Please restate, exactly as written, the lines running from the beginning of the material through the line that has "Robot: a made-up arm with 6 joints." in it.
........
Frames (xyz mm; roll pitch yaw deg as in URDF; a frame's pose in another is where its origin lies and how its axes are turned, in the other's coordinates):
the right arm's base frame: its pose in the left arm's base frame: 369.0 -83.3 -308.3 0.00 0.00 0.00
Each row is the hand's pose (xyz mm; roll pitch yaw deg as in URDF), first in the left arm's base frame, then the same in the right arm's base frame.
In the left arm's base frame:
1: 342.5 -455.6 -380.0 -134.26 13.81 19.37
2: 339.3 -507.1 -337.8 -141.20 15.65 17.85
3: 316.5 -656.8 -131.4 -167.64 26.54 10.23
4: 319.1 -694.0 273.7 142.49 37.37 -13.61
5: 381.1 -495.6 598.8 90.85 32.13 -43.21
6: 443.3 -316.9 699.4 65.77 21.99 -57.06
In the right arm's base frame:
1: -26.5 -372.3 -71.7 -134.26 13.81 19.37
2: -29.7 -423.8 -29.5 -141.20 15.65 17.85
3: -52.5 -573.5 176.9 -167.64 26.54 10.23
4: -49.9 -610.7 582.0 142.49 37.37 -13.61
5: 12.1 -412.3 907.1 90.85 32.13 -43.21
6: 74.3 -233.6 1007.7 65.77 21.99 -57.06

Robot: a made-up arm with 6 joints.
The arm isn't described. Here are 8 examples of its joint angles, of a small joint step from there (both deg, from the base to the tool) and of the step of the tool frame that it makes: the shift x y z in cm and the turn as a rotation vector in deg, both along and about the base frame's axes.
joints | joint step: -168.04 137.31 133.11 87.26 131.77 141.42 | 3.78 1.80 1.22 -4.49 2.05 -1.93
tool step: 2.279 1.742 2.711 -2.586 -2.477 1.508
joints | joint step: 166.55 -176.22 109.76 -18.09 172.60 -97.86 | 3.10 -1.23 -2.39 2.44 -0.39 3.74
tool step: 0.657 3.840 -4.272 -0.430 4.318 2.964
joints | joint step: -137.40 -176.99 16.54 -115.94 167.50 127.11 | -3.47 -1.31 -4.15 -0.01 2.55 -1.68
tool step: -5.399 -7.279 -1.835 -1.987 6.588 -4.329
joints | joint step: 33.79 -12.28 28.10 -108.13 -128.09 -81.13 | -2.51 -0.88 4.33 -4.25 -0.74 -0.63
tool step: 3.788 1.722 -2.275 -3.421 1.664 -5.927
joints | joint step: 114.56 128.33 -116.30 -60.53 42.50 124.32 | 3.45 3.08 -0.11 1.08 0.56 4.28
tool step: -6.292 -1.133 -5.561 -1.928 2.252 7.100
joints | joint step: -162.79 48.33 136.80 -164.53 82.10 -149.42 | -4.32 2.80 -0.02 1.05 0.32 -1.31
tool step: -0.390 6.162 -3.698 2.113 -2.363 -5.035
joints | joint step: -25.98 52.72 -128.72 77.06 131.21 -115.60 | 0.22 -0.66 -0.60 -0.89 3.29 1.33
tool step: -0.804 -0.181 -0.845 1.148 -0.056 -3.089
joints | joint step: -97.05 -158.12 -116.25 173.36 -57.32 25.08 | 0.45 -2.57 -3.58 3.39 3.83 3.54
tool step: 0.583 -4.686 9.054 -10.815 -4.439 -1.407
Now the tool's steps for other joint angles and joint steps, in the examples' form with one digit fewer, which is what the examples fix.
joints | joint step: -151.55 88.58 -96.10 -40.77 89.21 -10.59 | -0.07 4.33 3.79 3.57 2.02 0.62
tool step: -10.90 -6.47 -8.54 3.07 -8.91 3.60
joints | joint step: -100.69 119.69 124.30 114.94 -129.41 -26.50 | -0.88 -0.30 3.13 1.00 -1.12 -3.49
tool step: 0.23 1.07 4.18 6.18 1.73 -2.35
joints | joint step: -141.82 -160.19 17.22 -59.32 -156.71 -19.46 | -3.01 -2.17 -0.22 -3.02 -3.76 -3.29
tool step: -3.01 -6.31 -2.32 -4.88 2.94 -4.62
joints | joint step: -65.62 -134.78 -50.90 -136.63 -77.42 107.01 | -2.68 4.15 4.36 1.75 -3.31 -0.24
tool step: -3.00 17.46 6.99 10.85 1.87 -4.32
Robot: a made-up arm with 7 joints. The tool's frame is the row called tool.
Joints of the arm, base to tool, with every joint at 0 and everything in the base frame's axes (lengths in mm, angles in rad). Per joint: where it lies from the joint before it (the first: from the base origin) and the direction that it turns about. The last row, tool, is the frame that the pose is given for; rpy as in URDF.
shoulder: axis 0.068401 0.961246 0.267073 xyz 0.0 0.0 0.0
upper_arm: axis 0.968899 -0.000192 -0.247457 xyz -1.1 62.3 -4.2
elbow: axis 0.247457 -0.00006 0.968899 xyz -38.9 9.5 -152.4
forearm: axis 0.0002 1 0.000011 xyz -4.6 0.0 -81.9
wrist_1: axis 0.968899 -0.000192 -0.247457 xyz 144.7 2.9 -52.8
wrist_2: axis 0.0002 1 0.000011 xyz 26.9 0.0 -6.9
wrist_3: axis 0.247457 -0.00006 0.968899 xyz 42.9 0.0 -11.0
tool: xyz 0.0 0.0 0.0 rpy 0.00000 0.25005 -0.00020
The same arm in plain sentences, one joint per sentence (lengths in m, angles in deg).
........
#### [Worked solution]
Frames (xyz mm; roll pitch yaw deg as in URDF; a frame's pose in another is where its origin lies and how its axes are turned, in the other's coordinates):
the right arm's base frame: its pose in the left arm's base frame: 369.0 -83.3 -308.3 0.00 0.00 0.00
Each row is the hand's pose (xyz mm; roll pitch yaw deg as in URDF), first in the left arm's base frame, then the same in the right arm's base frame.
In the left arm's base frame:
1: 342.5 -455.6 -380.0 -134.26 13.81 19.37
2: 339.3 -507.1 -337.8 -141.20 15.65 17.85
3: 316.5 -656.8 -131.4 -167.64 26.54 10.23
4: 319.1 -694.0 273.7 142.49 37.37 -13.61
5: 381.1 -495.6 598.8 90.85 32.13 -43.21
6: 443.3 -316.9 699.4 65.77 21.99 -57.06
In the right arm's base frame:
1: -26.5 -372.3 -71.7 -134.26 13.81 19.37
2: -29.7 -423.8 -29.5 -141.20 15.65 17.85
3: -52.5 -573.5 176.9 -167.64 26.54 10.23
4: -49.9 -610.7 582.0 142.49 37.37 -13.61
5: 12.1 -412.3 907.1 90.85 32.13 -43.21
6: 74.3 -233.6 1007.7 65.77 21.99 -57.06

Robot: a made-up arm with 6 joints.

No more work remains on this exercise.